● **Entries supplied**

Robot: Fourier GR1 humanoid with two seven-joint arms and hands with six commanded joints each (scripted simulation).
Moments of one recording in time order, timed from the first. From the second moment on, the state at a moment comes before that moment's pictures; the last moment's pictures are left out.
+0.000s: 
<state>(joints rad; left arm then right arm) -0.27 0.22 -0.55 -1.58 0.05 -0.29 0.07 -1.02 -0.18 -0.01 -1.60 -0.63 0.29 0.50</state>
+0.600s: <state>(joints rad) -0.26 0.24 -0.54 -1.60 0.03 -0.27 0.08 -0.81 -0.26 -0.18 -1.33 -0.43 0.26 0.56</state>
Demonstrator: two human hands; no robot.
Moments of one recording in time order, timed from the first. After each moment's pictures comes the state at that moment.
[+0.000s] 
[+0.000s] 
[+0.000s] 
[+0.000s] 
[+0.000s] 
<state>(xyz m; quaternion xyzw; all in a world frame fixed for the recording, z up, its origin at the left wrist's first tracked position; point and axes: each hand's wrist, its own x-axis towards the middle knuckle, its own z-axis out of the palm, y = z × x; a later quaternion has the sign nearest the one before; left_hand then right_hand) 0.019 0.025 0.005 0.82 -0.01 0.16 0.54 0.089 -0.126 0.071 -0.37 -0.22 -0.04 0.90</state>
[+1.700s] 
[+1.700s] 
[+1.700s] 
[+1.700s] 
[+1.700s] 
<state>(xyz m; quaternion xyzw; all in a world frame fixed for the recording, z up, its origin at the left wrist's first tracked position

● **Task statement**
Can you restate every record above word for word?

● **Final answer**
Robot: Fourier GR1 humanoid with two seven-joint arms and hands with six commanded joints each (scripted simulation).
Moments of one recording in time order, timed from the first. From the second moment on, the state at a moment comes before that moment's pictures; the last moment's pictures are left out.
+0.000s: 
<state>(joints rad; left arm then right arm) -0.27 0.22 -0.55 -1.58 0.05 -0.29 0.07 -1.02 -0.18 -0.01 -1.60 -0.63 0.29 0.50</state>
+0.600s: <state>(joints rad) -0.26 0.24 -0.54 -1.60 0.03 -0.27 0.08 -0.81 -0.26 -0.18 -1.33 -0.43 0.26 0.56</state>
Demonstrator: two human hands; no robot.
Moments of one recording in time order, timed from the first. After each moment's pictures comes the state at that moment.
[+0.000s] 
[+0.000s] 
[+0.000s] 
[+0.000s] 
[+0.000s] 
<state>(xyz m; quaternion xyzw; all in a world frame fixed for the recording, z up, its origin at the left wrist's first tracked position; point and axes: each hand's wrist, its own x-axis towards the middle knuckle, its own z-axis out of the palm, y = z × x; a later quaternion has the sign nearest the one before; left_hand then right_hand) 0.019 0.025 0.005 0.82 -0.01 0.16 0.54 0.089 -0.126 0.071 -0.37 -0.22 -0.04 0.90</state>
[+1.700s] 
[+1.700s] 
[+1.700s] 
[+1.700s] 
[+1.700s] 
<state>(xyz m; quaternion xyzw; all in a world frame fixed for the recording, z up, its origin at the left wrist's first tracked position

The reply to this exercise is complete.